PROBLEM TO WORK ON —
Every line that includes the word "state" needs to be copied from the listing.

DATA BLOCK —

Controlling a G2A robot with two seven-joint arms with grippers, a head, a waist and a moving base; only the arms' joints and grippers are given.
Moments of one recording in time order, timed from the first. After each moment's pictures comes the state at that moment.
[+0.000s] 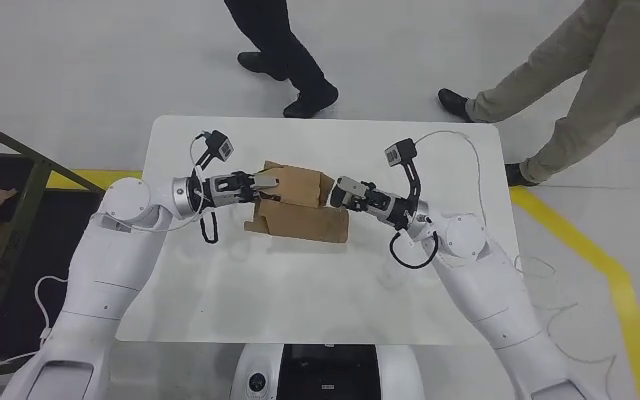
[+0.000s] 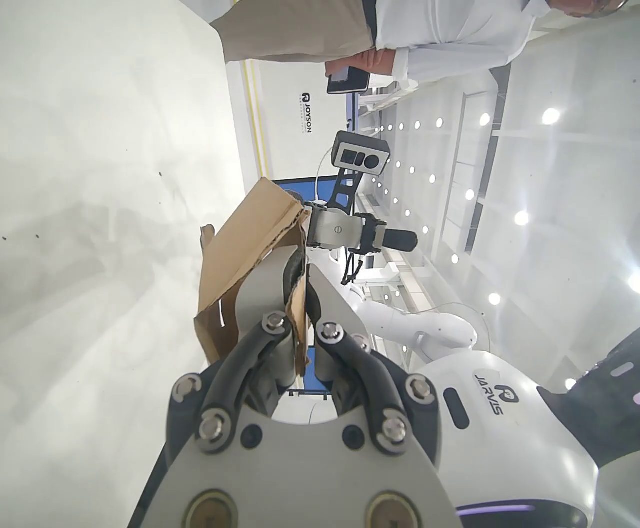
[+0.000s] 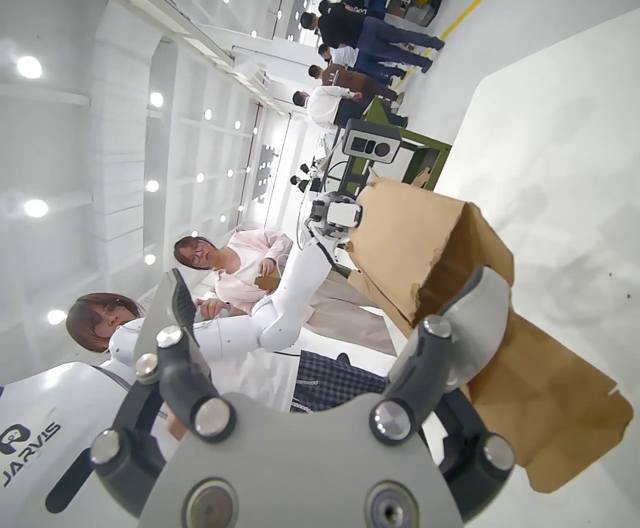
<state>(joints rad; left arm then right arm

ANSWER SPACE —
Moments of one recording in time order, timed from the first. After each moment's pictures comes the state at that moment.
<state>(joints rad; left arm then right arm

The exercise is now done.